_Prompt_
Each line in the data holding "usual" should be listed.

_Available data_
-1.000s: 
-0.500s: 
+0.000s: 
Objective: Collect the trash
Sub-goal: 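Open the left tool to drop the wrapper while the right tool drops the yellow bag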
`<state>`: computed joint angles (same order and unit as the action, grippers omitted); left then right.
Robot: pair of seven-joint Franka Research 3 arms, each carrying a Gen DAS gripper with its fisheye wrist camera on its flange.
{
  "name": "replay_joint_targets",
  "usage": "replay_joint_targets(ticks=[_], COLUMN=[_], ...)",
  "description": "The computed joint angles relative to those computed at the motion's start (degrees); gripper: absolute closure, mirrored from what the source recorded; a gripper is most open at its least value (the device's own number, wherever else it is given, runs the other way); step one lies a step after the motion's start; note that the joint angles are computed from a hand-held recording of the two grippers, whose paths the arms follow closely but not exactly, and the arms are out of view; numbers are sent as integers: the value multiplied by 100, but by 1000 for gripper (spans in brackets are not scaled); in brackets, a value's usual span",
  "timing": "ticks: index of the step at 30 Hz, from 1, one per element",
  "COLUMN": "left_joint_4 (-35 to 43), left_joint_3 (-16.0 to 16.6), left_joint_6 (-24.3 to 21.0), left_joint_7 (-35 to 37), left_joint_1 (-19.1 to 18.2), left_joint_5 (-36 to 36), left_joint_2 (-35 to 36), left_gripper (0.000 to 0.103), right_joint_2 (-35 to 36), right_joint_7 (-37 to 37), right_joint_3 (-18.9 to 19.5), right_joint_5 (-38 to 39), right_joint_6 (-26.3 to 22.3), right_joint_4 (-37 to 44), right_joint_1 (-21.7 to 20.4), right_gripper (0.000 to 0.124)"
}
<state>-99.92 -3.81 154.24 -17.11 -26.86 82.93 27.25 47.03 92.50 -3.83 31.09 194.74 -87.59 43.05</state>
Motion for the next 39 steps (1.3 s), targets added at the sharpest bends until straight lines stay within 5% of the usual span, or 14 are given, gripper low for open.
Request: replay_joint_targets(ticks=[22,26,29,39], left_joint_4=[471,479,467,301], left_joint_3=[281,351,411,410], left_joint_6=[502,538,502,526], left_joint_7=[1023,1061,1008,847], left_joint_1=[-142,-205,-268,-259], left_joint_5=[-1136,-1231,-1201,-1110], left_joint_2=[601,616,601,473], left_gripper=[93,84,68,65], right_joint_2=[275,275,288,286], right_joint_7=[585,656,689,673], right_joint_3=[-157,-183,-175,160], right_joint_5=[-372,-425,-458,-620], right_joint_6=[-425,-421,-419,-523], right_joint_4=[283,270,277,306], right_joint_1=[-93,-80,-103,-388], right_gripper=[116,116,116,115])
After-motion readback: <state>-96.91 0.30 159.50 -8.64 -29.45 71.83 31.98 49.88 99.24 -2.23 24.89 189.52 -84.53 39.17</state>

_Answer section_
  "description": "The computed joint angles relative to those computed at the motion's start (degrees); gripper: absolute closure, mirrored from what the source recorded; a gripper is most open at its least value (the device's own number, wherever else it is given, runs the other way); step one lies a step after the motion's start; note that the joint angles are computed from a hand-held recording of the two grippers, whose paths the arms follow closely but not exactly, and the arms are out of view; numbers are sent as integers: the value multiplied by 100, but by 1000 for gripper (spans in brackets are not scaled); in brackets, a value's usual span",
Motion for the next 39 steps (1.3 s), targets added at the sharpest bends until straight lines stay within 5% of the usual span, or 14 are given, gripper low for open.

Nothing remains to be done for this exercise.